Unfortunately it didn't work as expected.
That's because <8 x i1> doesn't exist on the processor. For example, in x86 AVX2, _mm256_cmpeq_epi32 yields a __m256i.
Bitcasting that to a char will just take the first 8 bits of that register.
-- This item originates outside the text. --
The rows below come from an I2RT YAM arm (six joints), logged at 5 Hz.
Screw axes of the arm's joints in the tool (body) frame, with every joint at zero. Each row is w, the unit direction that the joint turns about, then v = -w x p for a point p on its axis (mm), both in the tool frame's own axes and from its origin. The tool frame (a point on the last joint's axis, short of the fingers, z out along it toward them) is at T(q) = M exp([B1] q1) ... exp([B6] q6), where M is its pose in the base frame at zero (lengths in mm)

I wrote instead intel AVX2 specific code, and found the appropriate instruction : intel intrinsic guide
So this code does what you need:
#include <cstdio>
#include <cstdlib>
#include <immintrin.h>
int main() {
__m256i a = _mm256_set_epi32(8, 7, 6, 5, 4, 3, 2, 1);
__m256i b = _mm256_set_epi32(0, 7, 6, 5, 4, 3, 2, 0);
__m256i eq = _mm256_cmpeq_epi32(a, b);
int res = _mm256_movemask_ps(_mm256_castsi256_ps(eq));
printf("res = %d\n", res);
for(int i = 0; i < 8; ++i) {
printf("%d %d -> %d\n", _mm256_extract_epi32(a, i), _mm256_extract_epi32(b, i), !!((res << i) & 0x80));
}
return 0;
}
In terms of ll code, it turns out you need a few additional bitcast (to float), and a call to the intrinsic
#llvm.x86.avx.movmsk.ps.256
rewriting by hand the llvm-IR code leads to :
target datalayout = "e-m:e-i64:64-f80:128-n8:16:32:64-S128"
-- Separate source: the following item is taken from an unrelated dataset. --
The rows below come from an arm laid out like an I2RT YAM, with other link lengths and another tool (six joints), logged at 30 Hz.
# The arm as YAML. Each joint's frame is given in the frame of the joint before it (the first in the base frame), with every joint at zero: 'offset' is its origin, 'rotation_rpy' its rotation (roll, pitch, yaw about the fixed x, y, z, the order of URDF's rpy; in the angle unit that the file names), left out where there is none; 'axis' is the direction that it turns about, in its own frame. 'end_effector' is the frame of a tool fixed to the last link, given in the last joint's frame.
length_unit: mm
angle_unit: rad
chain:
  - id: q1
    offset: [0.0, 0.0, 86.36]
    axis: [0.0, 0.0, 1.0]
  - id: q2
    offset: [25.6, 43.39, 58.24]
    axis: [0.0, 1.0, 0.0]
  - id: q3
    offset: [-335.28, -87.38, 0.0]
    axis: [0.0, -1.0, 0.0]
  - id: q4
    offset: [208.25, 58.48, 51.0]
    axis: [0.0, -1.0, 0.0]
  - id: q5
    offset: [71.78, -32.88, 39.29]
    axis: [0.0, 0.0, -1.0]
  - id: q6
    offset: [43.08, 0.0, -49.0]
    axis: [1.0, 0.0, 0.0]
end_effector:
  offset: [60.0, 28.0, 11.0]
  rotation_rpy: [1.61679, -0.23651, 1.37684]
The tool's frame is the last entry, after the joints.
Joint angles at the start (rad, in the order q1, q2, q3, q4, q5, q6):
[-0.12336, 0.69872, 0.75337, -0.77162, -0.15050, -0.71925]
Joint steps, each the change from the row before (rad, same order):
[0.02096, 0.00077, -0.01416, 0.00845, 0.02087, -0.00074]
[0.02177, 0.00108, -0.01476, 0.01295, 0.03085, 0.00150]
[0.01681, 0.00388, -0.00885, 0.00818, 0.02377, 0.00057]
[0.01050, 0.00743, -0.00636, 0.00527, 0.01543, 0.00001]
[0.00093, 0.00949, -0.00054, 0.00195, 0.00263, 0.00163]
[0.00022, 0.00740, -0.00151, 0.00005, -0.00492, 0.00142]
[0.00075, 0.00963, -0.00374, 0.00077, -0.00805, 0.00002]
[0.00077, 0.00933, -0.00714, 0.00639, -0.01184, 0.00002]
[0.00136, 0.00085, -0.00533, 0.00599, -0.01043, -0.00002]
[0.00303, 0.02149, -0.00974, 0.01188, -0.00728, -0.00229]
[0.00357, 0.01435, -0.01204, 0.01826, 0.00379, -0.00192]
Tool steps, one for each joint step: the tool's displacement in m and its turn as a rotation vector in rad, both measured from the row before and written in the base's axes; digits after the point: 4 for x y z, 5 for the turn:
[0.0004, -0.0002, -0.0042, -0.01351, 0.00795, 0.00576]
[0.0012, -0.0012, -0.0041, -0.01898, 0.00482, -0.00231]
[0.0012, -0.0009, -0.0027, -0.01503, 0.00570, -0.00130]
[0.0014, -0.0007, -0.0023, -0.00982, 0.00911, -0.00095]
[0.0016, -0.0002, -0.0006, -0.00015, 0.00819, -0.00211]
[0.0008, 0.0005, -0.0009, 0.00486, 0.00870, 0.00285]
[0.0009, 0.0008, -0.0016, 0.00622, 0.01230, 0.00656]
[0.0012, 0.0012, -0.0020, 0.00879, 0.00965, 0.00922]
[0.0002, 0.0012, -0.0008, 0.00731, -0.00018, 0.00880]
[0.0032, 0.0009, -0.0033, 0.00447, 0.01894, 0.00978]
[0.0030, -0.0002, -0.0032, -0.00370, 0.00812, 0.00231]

target triple = "x86_64-pc-linux-gnu"
#formatString = private constant [4 x i8] c"%d\0A\00"
define i32 #main() #0 {
%a = alloca <8 x i32>, align 32
%b = alloca <8 x i32>, align 32
store <8 x i32> <i32 1, i32 2, i32 3, i32 4, i32 5, i32 6, i32 7, i32 8>, <8 x i32>* %a, align 32
store <8 x i32> <i32 0, i32 2, i32 3, i32 0, i32 5, i32 0, i32 7, i32 0>, <8 x i32>* %b, align 32
%1 = load <8 x i32>, <8 x i32>* %a, align 32
%2 = load <8 x i32>, <8 x i32>* %b, align 32
%3 = icmp eq <8 x i32> %1, %2
%4 = sext <8 x i1> %3 to <8 x i32>
%5 = bitcast <8 x i32> %4 to <8 x float>
%res = call i32 #llvm.x86.avx.movmsk.ps.256(<8 x float> %5)
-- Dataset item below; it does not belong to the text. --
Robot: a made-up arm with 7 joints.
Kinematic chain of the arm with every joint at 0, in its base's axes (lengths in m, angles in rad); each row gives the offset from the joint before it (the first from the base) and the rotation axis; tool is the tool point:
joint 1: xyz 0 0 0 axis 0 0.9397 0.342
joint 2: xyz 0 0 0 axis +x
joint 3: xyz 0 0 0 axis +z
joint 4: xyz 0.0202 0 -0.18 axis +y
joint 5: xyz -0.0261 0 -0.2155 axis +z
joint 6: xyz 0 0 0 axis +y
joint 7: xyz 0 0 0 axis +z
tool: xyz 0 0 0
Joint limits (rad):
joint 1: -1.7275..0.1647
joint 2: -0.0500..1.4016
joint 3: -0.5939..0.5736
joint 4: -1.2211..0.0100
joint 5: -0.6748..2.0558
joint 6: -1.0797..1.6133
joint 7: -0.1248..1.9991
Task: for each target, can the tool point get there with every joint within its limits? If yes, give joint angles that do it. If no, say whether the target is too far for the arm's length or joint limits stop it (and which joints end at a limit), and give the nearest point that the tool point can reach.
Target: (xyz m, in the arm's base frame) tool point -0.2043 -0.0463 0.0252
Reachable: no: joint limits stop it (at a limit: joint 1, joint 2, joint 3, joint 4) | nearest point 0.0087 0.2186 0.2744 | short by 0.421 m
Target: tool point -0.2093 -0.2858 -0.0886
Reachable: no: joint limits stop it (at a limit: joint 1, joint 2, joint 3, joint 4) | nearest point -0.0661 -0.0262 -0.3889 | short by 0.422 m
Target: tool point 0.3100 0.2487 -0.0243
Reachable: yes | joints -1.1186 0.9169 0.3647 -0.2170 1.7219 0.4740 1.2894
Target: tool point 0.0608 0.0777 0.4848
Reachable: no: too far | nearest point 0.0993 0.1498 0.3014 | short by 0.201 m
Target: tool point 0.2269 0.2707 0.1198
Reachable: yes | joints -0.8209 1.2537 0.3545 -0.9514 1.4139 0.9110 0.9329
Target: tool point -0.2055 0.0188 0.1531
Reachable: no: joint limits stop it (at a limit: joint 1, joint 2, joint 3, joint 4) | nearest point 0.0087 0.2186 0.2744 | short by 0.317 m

%6 = call i32 (i8*, ...) #printf(i8* getelementptr inbounds ([4 x i8], [4 x i8]* #formatString, i32 0, i32 0), i32 %res)
ret i32 0
}
declare i32 #llvm.x86.avx.movmsk.ps.256(<8 x float>) #1
declare i32 #printf(i8*, ...) #2
attributes #0 = { norecurse uwtable "disable-tail-calls"="false" "less-precise-fpmad"="false" "no-frame-pointer-elim"="true" "no-frame-pointer-elim-non-leaf" "no-infs-fp-math"="false" "no-nans-fp-math"="false" "stack-protector-buffer-size"="8" "target-cpu"="haswell" "target-features"="+aes,+avx,+avx2,+bmi,+bmi2,+cmov,+cx16,+f16c,+fma,+fsgsbase,+fxsr,+lzcnt,+mmx,+movbe,+pclmul,+popcnt,+rdrnd,+sse,+sse2,+sse3,+sse4.1,+sse4.2,+ssse3,+xsave,+xsaveopt,-adx,-avx512bw,-avx512cd,-avx512dq,-avx512er,-avx512f,-avx512pf,-avx512vl,-fma4,-hle,-pku,-prfchw,-rdseed,-rtm,-sha,-sse4a,-tbm,-xop,-xsavec,-xsaves" "unsafe-fp-math"="false" "use-soft-float"="false" }
attributes #1 = { nounwind readnone }
attributes #2 = { "disable-tail-calls"="false" "less-precise-fpmad"="false" "no-frame-pointer-elim"="true" "no-frame-pointer-elim-non-leaf" "no-infs-fp-math"="false" "no-nans-fp-math"="false" "stack-protector-buffer-size"="8" "target-cpu"="haswell" "target-features"="+aes,+avx,+avx2,+bmi,+bmi2,+cmov,+cx16,+f16c,+fma,+fsgsbase,+fxsr,+lzcnt,+mmx,+movbe,+pclmul,+popcnt,+rdrnd,+sse,+sse2,+sse3,+sse4.1,+sse4.2,+ssse3,+xsave,+xsaveopt,-adx,-avx512bw,-avx512cd,-avx512dq,-avx512er,-avx512f,-avx512pf,-avx512vl,-fma4,-hle,-pku,-prfchw,-rdseed,-rtm,-sha,-sse4a,-tbm,-xop,-xsavec,-xsaves" "unsafe-fp-math"="false" "use-soft-float"="false" }
The generated assembly (by llc) looks quite optimal:
vmovaps .LCPI0_0(%rip), %ymm0 # ymm0 = [1,2,3,4,5,6,7,8]
vmovaps %ymm0, 32(%rsp)
vmovdqa .LCPI0_1(%rip), %ymm0 # ymm0 = [0,2,3,0,5,0,7,0]
vmovdqa %ymm0, (%rsp)
vpcmpeqd 32(%rsp), %ymm0, %ymm0
vmovmskps %ymm0, %esi
I found this way working.
define i8 #main() #0 {
entry:
%0 = icmp eq <8 x i32> <i32 90,i32 91,i32 92,i32 93, i32 94,i32 95,i32 96,i32 97>, <i32 90,i32 91,i32 92,i32 93, i32 94,i32 95,i32 96,i32 97>
%1 = bitcast <8 x i1> %0 to <1 x i8>
%2 = extractelement <1 x i8> %1, i32 0
ret i8 %2
}
This is similar code as I posted in the question, I checked the result with "echo $?" am getting the result as expected.